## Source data
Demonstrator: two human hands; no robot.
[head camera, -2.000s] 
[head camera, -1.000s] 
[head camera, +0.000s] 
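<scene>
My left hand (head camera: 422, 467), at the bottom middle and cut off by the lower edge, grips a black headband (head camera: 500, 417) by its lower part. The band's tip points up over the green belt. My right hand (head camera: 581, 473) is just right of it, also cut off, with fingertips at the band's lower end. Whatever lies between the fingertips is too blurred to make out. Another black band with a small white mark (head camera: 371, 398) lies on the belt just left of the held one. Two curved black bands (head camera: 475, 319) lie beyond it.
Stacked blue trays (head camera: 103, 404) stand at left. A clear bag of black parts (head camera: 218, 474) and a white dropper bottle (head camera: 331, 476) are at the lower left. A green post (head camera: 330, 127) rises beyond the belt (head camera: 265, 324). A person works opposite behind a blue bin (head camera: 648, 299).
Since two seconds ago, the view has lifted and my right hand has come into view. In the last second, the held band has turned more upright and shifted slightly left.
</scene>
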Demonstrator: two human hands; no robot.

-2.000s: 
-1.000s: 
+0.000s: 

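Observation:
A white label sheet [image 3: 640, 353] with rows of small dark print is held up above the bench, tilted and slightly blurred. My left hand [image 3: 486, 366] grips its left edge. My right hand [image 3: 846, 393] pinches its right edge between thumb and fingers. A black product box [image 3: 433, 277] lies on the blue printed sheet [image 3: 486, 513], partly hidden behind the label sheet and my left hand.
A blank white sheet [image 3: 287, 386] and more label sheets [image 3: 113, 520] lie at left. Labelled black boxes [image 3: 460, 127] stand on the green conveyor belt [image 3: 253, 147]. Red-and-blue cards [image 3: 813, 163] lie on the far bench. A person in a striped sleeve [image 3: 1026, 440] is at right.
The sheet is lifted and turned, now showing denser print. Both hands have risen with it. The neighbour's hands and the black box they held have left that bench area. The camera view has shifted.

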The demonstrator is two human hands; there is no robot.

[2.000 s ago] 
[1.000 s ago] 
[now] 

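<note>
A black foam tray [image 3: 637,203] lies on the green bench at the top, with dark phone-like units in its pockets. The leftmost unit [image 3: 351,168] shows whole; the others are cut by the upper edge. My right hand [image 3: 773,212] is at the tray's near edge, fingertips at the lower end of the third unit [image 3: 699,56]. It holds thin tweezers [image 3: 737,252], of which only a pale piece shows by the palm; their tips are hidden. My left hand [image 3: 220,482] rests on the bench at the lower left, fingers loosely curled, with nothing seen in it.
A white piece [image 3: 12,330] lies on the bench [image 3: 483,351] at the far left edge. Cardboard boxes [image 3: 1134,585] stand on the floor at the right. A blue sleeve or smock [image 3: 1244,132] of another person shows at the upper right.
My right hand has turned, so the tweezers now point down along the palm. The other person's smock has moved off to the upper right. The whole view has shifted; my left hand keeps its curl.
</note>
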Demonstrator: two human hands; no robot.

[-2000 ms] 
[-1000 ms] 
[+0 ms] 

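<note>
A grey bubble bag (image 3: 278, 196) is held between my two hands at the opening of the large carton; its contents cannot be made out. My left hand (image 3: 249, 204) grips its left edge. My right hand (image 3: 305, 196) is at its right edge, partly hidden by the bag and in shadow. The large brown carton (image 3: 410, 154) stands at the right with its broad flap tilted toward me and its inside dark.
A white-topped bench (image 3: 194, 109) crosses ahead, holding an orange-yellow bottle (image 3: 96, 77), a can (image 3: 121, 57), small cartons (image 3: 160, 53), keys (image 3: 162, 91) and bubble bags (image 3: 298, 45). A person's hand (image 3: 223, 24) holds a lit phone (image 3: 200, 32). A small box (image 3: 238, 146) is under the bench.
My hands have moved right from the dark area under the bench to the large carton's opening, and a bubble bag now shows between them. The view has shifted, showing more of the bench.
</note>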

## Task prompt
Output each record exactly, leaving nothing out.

## Final answer
Demonstrator: two human hands; no robot.
[head camera, -2.000s] 
[head camera, -1.000s] 
[head camera, +0.000s] 
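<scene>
My left hand (head camera: 422, 467), at the bottom middle and cut off by the lower edge, grips a black headband (head camera: 500, 417) by its lower part. The band's tip points up over the green belt. My right hand (head camera: 581, 473) is just right of it, also cut off, with fingertips at the band's lower end. Whatever lies between the fingertips is too blurred to make out. Another black band with a small white mark (head camera: 371, 398) lies on the belt just left of the held one. Two curved black bands (head camera: 475, 319) lie beyond it.
Stacked blue trays (head camera: 103, 404) stand at left. A clear bag of black parts (head camera: 218, 474) and a white dropper bottle (head camera: 331, 476) are at the lower left. A green post (head camera: 330, 127) rises beyond the belt (head camera: 265, 324). A person works opposite behind a blue bin (head camera: 648, 299).
Since two seconds ago, the view has lifted and my right hand has come into view. In the last second, the held band has turned more upright and shifted slightly left.
</scene>
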Demonstrator: two human hands; no robot.

-2.000s: 
-1.000s: 
+0.000s: 

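Observation:
A white label sheet [image 3: 640, 353] with rows of small dark print is held up above the bench, tilted and slightly blurred. My left hand [image 3: 486, 366] grips its left edge. My right hand [image 3: 846, 393] pinches its right edge between thumb and fingers. A black product box [image 3: 433, 277] lies on the blue printed sheet [image 3: 486, 513], partly hidden behind the label sheet and my left hand.
A blank white sheet [image 3: 287, 386] and more label sheets [image 3: 113, 520] lie at left. Labelled black boxes [image 3: 460, 127] stand on the green conveyor belt [image 3: 253, 147]. Red-and-blue cards [image 3: 813, 163] lie on the far bench. A person in a striped sleeve [image 3: 1026, 440] is at right.
The sheet is lifted and turned, now showing denser print. Both hands have risen with it. The neighbour's hands and the black box they held have left that bench area. The camera view has shifted.
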
The demonstrator is two human hands; there is no robot.

[2.000 s ago] 
[1.000 s ago] 
[now] 

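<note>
A black foam tray [image 3: 637,203] lies on the green bench at the top, with dark phone-like units in its pockets. The leftmost unit [image 3: 351,168] shows whole; the others are cut by the upper edge. My right hand [image 3: 773,212] is at the tray's near edge, fingertips at the lower end of the third unit [image 3: 699,56]. It holds thin tweezers [image 3: 737,252], of which only a pale piece shows by the palm; their tips are hidden. My left hand [image 3: 220,482] rests on the bench at the lower left, fingers loosely curled, with nothing seen in it.
A white piece [image 3: 12,330] lies on the bench [image 3: 483,351] at the far left edge. Cardboard boxes [image 3: 1134,585] stand on the floor at the right. A blue sleeve or smock [image 3: 1244,132] of another person shows at the upper right.
My right hand has turned, so the tweezers now point down along the palm. The other person's smock has moved off to the upper right. The whole view has shifted; my left hand keeps its curl.
</note>
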Demonstrator: two human hands; no robot.

[-2000 ms] 
[-1000 ms] 
[+0 ms] 

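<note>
A grey bubble bag (image 3: 278, 196) is held between my two hands at the opening of the large carton; its contents cannot be made out. My left hand (image 3: 249, 204) grips its left edge. My right hand (image 3: 305, 196) is at its right edge, partly hidden by the bag and in shadow. The large brown carton (image 3: 410, 154) stands at the right with its broad flap tilted toward me and its inside dark.
A white-topped bench (image 3: 194, 109) crosses ahead, holding an orange-yellow bottle (image 3: 96, 77), a can (image 3: 121, 57), small cartons (image 3: 160, 53), keys (image 3: 162, 91) and bubble bags (image 3: 298, 45). A person's hand (image 3: 223, 24) holds a lit phone (image 3: 200, 32). A small box (image 3: 238, 146) is under the bench.
My hands have moved right from the dark area under the bench to the large carton's opening, and a bubble bag now shows between them. The view has shifted, showing more of the bench.
</note>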

This output is complete, so the exercise is closed.